┌─ DATASET EXCERPTS

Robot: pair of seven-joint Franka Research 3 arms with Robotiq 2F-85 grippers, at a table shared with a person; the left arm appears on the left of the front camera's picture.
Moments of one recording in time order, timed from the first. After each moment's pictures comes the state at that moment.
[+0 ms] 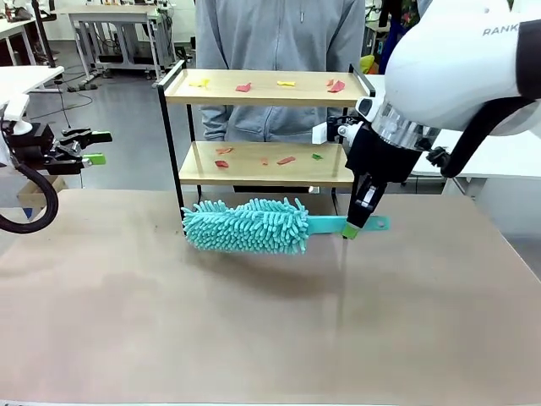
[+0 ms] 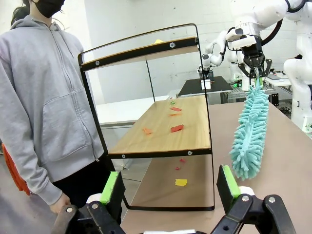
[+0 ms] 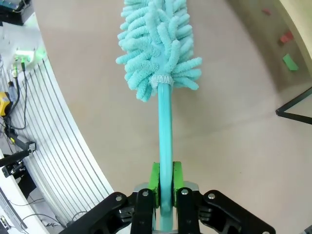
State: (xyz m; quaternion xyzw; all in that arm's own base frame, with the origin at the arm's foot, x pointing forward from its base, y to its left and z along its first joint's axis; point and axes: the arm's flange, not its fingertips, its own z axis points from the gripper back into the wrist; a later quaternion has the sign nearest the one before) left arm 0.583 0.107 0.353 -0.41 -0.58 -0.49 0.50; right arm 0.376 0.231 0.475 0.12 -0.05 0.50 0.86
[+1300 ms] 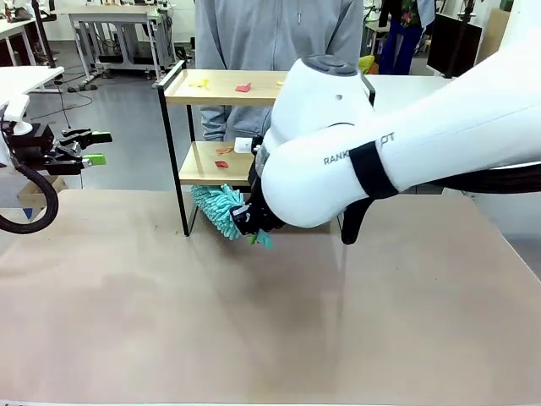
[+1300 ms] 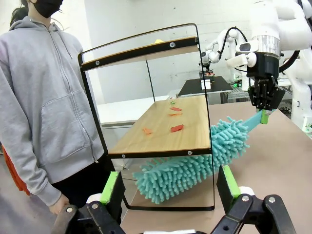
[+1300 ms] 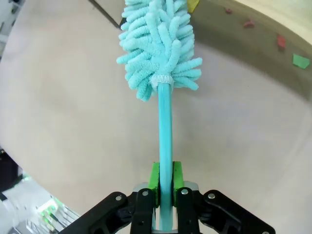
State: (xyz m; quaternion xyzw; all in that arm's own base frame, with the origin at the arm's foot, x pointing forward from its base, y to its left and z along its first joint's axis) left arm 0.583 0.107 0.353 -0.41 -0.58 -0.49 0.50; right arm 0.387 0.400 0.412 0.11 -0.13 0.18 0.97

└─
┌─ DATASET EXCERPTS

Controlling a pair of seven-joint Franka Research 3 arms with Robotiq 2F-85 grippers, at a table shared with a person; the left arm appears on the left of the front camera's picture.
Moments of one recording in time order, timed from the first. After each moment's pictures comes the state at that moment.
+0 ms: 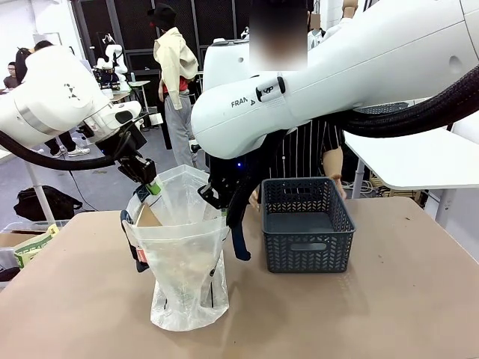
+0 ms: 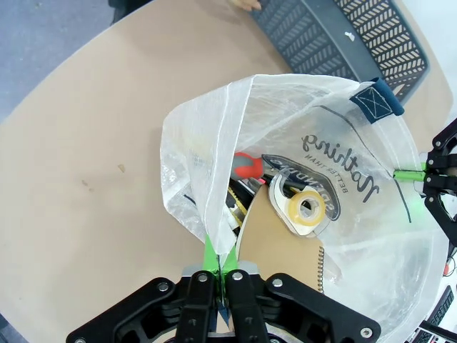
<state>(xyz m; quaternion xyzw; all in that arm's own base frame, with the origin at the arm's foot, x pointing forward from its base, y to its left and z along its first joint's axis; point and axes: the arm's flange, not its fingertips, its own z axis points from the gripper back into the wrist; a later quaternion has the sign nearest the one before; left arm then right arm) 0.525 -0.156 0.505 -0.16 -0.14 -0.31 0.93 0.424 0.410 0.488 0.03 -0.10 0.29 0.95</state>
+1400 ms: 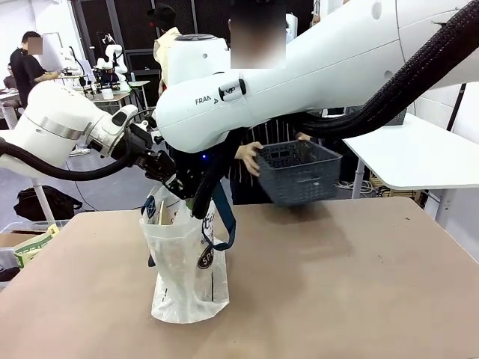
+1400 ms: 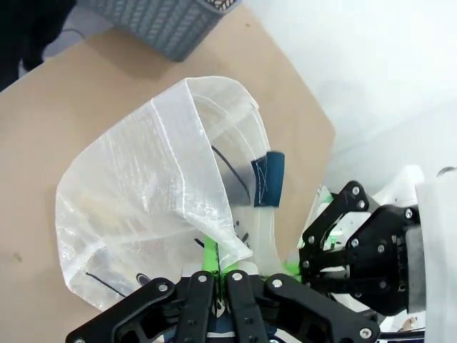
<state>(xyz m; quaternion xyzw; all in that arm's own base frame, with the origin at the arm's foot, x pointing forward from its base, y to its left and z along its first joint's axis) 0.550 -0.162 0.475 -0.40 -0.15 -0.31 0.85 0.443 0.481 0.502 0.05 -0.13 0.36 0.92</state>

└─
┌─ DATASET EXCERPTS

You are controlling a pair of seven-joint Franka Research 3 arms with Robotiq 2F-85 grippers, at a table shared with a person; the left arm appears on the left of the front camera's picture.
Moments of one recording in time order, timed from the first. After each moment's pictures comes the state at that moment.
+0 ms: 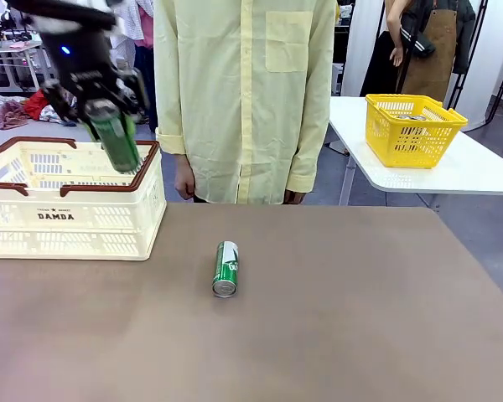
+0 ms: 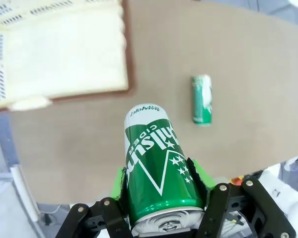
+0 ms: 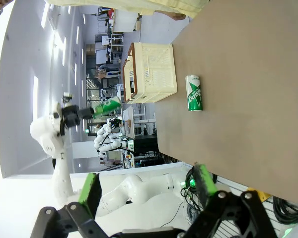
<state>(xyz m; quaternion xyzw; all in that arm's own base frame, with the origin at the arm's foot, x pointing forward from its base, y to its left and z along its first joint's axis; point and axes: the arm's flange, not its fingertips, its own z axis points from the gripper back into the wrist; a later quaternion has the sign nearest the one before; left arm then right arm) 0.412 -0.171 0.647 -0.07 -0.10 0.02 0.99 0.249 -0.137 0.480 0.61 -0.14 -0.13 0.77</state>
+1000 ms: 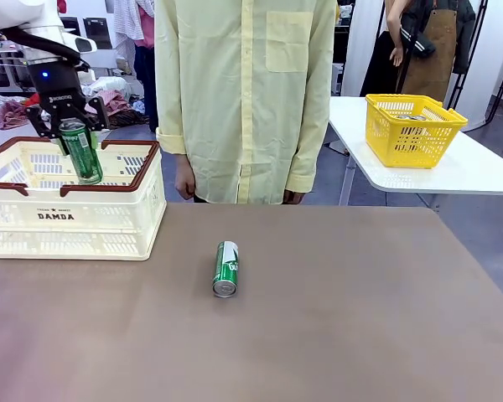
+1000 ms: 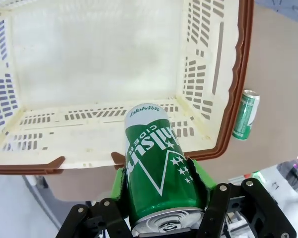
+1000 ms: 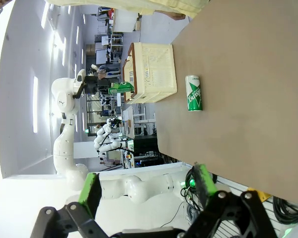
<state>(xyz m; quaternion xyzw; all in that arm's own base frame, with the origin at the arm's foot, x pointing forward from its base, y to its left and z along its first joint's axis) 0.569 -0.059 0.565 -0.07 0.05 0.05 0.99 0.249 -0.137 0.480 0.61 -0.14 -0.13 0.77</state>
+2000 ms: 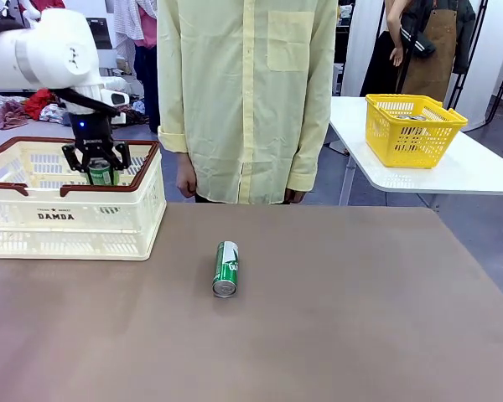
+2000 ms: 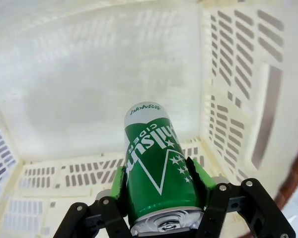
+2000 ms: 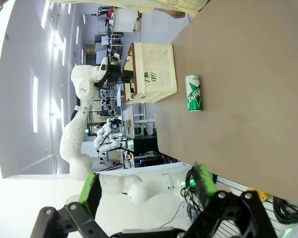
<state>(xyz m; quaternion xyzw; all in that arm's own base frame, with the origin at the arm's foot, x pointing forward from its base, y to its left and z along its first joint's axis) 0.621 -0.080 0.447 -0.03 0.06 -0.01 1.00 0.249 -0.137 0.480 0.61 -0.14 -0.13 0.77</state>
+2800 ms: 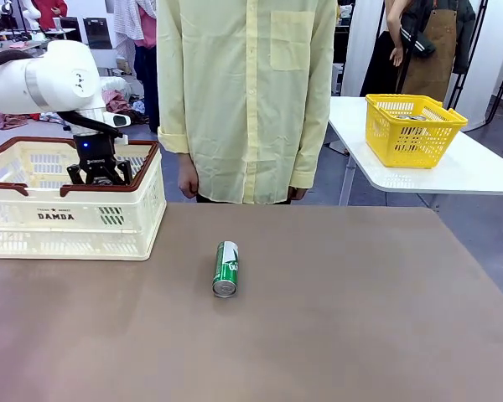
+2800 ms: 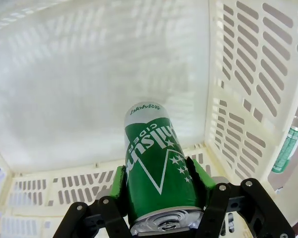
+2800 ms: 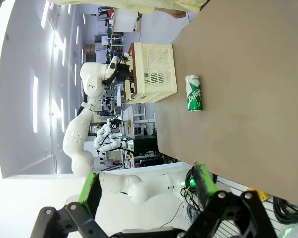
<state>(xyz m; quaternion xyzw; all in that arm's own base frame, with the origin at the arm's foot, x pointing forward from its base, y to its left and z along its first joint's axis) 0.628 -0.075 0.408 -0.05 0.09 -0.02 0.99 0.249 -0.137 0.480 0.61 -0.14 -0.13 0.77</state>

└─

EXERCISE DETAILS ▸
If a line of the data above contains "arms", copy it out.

SOLUTION TO THE EXERCISE ▸
Robot: pair of seven-joint Franka Research 3 arms with Robotiq 2F-85 grippers, at a table shared with a person; the left arm appears on the left of the front camera's picture.
Controlling a pair of seven-joint Franka Research 3 arms with Robotiq 2F-85 grippers, at a table shared with a person; the left arm appears on the left of the front camera's picture.
You are controlling a pair of seven-joint Franka Research 3 arms with Robotiq 2F-85 grippers, at a table shared with a person; the left arm appears on the left of the front camera's picture.

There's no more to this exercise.